Records for this task:

________________________

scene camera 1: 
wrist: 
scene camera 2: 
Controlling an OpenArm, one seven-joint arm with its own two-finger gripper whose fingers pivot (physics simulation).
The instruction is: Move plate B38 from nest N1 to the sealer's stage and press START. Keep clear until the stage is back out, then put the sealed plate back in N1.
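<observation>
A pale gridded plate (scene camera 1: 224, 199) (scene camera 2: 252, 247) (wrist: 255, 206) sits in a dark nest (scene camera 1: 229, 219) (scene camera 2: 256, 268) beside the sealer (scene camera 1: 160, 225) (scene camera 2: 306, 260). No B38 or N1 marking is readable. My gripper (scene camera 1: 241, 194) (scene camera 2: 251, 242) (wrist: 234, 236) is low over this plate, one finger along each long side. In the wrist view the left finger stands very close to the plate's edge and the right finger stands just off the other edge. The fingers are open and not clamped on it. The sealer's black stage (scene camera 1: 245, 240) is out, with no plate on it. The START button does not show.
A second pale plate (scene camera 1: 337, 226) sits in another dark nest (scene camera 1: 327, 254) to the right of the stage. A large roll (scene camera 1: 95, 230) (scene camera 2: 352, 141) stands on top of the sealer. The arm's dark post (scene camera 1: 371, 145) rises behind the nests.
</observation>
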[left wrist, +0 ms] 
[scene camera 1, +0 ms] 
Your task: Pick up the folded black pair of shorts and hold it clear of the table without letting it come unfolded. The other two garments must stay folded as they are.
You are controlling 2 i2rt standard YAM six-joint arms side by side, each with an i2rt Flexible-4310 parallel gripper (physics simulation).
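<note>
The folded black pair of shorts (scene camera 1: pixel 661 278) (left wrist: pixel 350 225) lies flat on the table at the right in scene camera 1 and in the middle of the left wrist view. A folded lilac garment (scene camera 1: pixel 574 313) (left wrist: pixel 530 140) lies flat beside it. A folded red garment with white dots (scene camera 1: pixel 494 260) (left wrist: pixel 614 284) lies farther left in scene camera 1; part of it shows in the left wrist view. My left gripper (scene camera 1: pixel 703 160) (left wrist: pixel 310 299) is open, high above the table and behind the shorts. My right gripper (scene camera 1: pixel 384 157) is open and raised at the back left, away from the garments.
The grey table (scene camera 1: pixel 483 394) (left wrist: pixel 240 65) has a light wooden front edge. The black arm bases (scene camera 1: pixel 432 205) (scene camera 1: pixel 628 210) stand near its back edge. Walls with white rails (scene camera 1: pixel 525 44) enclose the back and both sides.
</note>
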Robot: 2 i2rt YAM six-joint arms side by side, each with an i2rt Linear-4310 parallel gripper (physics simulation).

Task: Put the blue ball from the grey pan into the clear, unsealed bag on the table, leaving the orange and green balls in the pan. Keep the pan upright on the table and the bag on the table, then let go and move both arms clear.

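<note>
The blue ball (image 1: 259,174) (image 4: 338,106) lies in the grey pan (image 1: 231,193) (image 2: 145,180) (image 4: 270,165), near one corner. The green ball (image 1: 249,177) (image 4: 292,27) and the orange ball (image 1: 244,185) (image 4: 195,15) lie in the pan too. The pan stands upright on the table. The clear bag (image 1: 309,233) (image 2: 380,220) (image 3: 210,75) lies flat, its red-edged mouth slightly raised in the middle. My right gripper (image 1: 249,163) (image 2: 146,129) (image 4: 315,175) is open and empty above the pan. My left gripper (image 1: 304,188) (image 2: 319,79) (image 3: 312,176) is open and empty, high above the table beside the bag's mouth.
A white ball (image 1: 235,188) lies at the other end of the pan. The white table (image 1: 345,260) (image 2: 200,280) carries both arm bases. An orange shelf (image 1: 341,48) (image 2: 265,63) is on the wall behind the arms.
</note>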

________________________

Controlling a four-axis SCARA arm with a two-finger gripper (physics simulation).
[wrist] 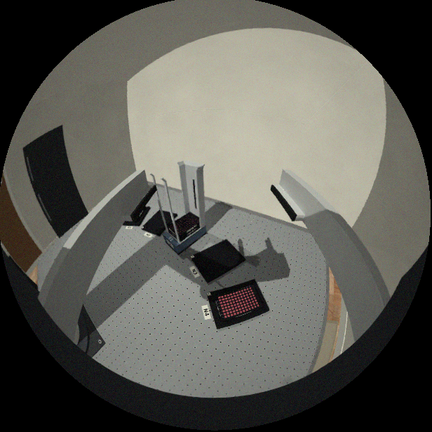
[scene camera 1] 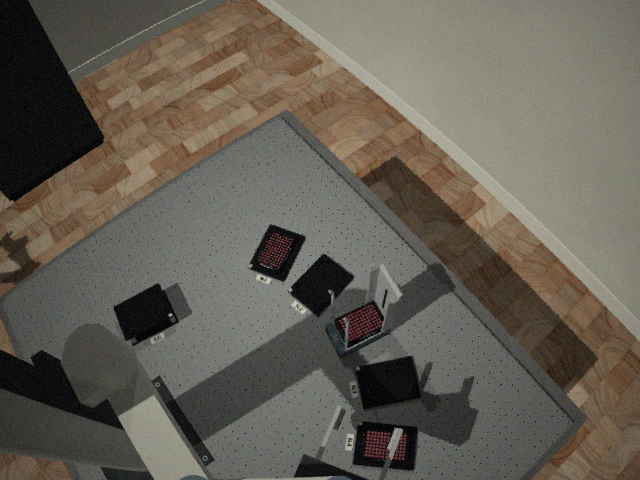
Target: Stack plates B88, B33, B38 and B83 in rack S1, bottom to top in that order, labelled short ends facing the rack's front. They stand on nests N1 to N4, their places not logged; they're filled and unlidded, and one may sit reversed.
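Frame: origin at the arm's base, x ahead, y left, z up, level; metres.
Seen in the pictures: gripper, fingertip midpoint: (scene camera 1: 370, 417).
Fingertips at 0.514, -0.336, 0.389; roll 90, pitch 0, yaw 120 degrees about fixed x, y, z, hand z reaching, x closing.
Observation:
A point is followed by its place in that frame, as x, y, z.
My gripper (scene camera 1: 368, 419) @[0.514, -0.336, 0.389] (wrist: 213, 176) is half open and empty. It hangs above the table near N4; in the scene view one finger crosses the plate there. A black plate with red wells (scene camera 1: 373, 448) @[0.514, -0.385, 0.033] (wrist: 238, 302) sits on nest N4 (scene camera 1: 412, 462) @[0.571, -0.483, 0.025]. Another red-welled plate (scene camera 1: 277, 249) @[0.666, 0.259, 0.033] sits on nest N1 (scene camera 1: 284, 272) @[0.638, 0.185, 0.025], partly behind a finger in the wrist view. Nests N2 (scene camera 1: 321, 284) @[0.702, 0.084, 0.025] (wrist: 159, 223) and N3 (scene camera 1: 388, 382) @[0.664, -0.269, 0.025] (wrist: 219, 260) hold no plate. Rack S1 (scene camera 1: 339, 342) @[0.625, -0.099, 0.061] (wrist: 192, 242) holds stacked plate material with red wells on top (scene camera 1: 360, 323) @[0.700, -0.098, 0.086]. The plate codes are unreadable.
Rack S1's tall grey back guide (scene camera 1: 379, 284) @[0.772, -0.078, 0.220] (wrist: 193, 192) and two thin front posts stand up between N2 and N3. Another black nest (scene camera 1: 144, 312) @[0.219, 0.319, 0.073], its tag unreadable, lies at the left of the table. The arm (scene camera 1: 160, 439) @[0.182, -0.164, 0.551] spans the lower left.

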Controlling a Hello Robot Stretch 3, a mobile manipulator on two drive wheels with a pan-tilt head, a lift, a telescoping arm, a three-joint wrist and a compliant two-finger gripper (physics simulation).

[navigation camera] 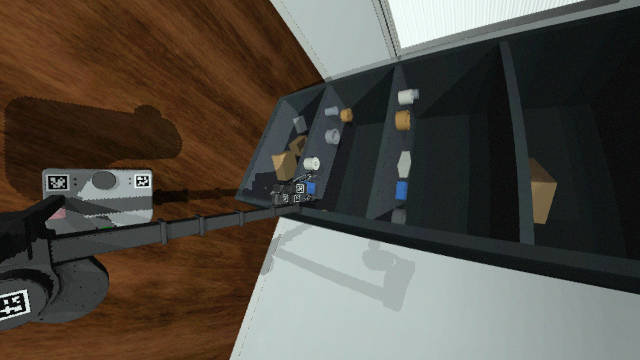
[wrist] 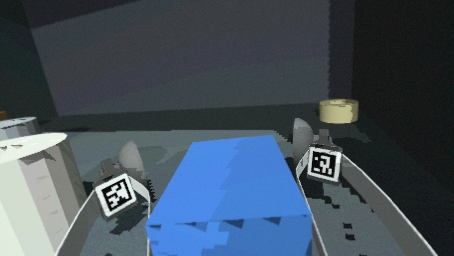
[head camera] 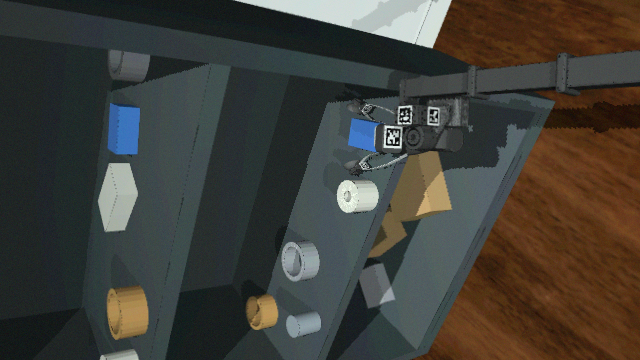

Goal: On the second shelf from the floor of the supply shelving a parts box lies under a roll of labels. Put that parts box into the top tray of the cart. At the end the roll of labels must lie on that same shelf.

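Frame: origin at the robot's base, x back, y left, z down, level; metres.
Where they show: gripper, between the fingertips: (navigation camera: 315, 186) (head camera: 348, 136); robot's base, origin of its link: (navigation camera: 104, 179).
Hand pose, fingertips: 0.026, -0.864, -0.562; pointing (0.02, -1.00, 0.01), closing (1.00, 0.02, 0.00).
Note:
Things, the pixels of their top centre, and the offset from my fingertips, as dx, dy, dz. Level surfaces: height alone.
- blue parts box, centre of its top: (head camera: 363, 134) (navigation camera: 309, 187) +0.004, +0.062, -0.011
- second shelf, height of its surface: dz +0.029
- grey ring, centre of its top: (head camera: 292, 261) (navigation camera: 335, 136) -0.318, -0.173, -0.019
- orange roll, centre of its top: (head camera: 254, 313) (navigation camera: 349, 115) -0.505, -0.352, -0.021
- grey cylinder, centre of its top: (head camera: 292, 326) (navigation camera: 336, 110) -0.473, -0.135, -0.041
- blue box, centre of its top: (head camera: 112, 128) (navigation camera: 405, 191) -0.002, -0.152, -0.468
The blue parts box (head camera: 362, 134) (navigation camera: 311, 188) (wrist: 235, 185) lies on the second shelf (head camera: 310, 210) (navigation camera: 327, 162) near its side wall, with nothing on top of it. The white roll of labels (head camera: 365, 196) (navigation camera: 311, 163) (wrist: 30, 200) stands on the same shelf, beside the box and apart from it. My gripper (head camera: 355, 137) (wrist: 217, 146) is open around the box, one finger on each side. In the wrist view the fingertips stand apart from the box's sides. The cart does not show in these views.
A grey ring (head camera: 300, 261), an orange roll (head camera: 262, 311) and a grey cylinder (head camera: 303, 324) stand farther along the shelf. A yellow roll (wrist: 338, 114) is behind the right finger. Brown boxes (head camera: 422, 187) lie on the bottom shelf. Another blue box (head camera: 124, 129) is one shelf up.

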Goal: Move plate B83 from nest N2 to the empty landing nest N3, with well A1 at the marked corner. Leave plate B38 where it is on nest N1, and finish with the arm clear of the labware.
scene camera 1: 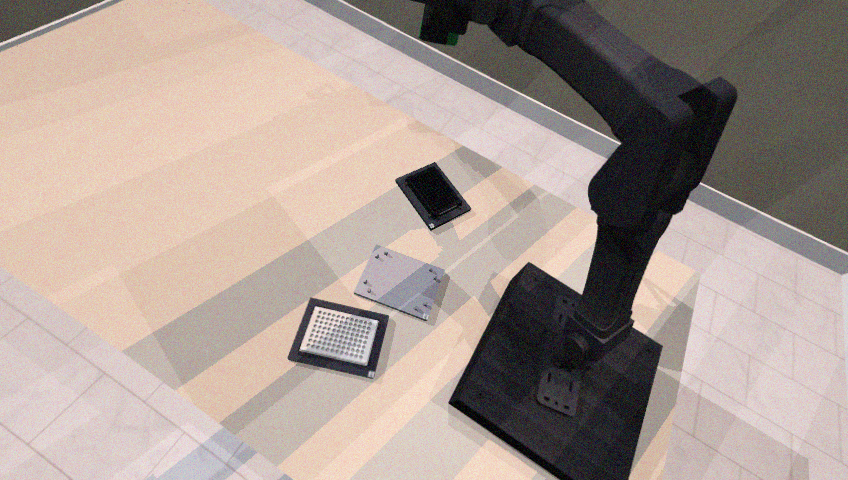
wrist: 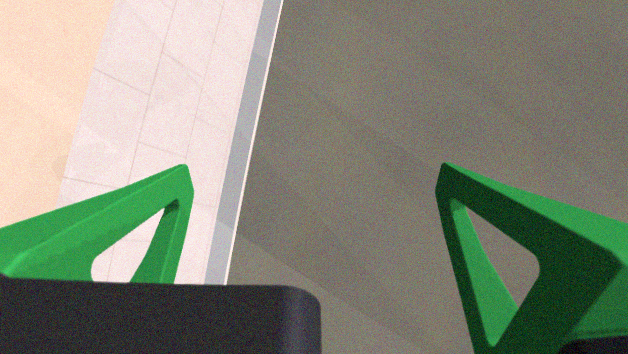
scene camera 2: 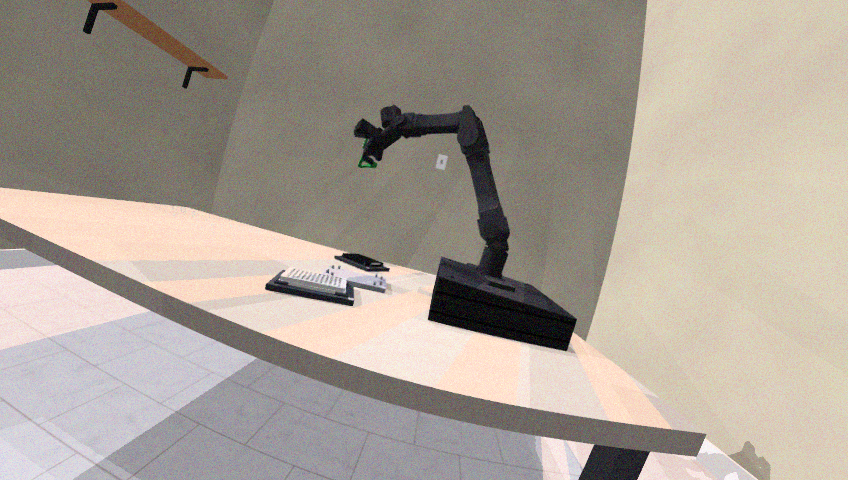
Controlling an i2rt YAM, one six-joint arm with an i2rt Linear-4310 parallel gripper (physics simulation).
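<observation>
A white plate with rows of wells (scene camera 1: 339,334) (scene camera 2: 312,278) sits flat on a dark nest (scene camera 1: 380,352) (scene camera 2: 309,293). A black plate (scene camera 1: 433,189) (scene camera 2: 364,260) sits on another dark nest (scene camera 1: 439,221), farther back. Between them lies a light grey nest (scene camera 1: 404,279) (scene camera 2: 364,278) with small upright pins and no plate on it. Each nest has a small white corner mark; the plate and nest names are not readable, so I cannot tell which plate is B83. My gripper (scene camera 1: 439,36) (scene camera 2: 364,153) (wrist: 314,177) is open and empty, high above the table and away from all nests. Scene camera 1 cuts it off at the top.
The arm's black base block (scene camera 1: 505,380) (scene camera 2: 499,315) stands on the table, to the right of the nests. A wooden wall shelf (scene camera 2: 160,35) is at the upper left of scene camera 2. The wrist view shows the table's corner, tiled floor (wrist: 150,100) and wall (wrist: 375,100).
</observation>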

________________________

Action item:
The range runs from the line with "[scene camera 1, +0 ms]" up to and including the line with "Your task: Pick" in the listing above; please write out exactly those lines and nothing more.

Answer section:
[scene camera 1, +0 ms] 
Your task: Pick up the folded black pair of shorts and hold it clear of the table without letting it come unfolded. The other two garments must stay folded as they are.

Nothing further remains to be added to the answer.